A US Bankruptcy Court confirmed a plan by OxyContin maker Purdue Pharma to exit Chapter 11 bankruptcy by dissolving and transferring its assets to a new company focused on programs to abate the opioid crisis.

The so-called Plan of Reorganisation clears a path to resolve thousands of lawsuits while shielding the former owners, the Sackler families, from future civil, but not criminal, liability.

The District of Columbia and state of Washington are appealing the decision.

Opioid abatement trusts to receive millions

The plan transfers substantially all of Purdue’s assets to a new company with a public-minded mission. The new company will oversee the development and eventual distribution of three opioid addiction treatment and overdose reversal medicines— buprenorphine naloxone tablets, over-the-counter (OTC) naloxone nasal spray and injectable nalmefene.

The new company will be owned mostly by the National Opioid Abatement Trust (NOAT), with the Tribe Trust holding a minority interest. The two abatement trusts were established to benefit states and localities, as well as other creditor groups such as Native American Tribes, hospitals, and children with a history of Neonatal Abstinence Syndrome and their guardians.

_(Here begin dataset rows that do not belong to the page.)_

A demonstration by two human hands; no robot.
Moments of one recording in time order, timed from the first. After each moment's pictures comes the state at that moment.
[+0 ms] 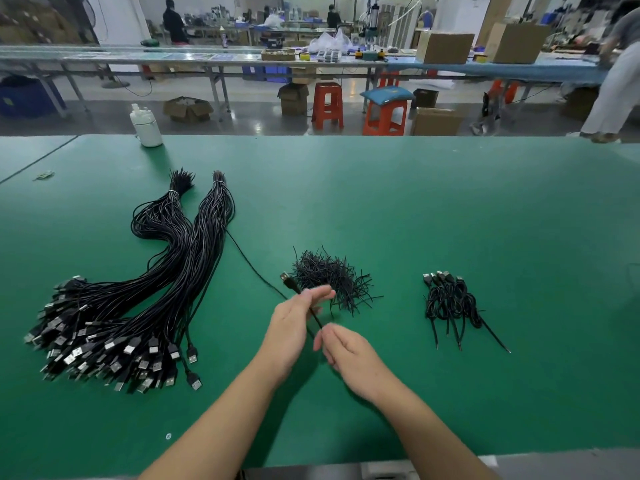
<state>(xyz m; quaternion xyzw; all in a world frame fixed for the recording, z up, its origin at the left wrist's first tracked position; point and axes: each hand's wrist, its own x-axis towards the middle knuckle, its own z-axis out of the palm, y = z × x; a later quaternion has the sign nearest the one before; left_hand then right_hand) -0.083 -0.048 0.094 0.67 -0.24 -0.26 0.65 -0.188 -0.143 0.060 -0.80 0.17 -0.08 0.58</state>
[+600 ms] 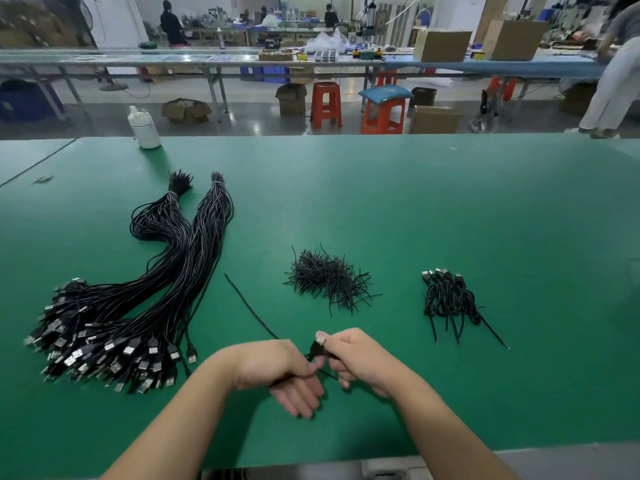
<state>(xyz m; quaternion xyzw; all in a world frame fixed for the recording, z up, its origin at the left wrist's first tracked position) -0.067 -0.006 0.100 0.67 -0.31 -0.62 0.28 -0.188 -0.155 0.073 -0.69 0.19 0.07 0.69</state>
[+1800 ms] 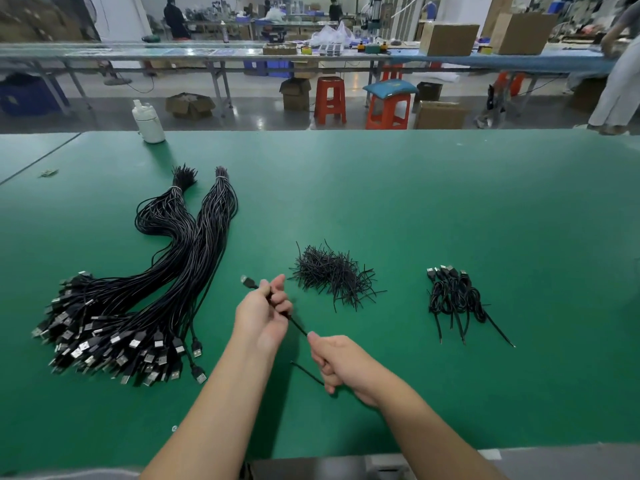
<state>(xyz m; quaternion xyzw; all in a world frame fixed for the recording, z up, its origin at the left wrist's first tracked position) -0.039 -0.043 0.099 0.34 0.15 -0.34 0.86 -0.180 -0.128 0.061 -0.68 0.21 0.07 0.70</state>
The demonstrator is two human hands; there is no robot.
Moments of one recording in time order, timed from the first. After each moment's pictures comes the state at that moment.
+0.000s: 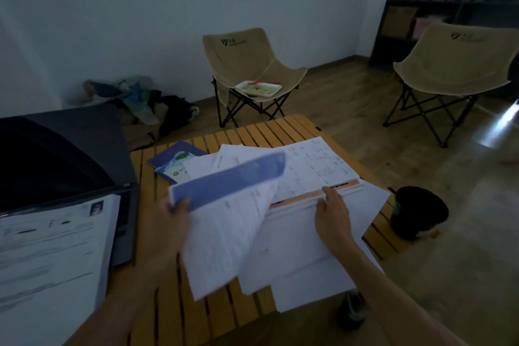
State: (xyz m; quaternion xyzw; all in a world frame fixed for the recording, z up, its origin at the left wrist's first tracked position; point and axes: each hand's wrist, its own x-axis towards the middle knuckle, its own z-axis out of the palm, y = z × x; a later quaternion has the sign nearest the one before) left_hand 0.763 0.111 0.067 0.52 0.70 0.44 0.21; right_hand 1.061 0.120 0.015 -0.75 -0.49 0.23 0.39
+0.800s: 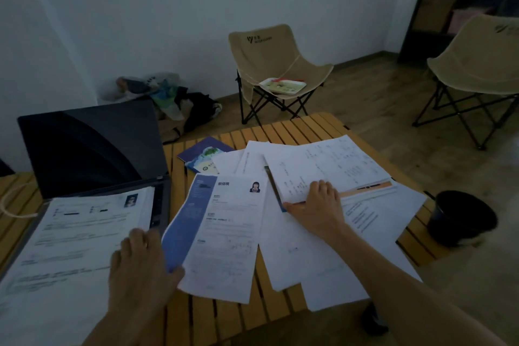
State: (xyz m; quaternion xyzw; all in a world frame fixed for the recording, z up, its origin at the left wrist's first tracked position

Sackler’s to pay additional $4.3bn

The Sackler families will pay $4.325bn, in addition to the $225m previously paid to the US to resolve civil claims. The families currently have no role in Purdue and will have no involvement in the new company.

Bankruptcy History

Purdue Pharma and 23 affiliated debtors filed for Chapter 11 bankruptcy in September 2019 in the US Bankruptcy Court for the Southern District of New York.

The company filed for bankruptcy after reaching an agreement in principle on a framework for settling US opioid litigation with 24 state attorneys general, analogous officials from five US territories and others.

Purdue had been the target of more than 2,900 civil actions generally alleging the company falsely and deceptively marketed OxyContin and other opioid pain medications.

Last year, Purdue reached a settlement with the US Department of Justice to resolve multi-year civil and criminal investigations into the company’s past marketing practices related to its opioid medicines.

Under the deal, the company accepted responsibility for specified misconduct that took place before June 2017 and resolved allegations regarding conduct between 2007 and February 2018 by pleading guilty and agreeing to pay fines and forfeiture.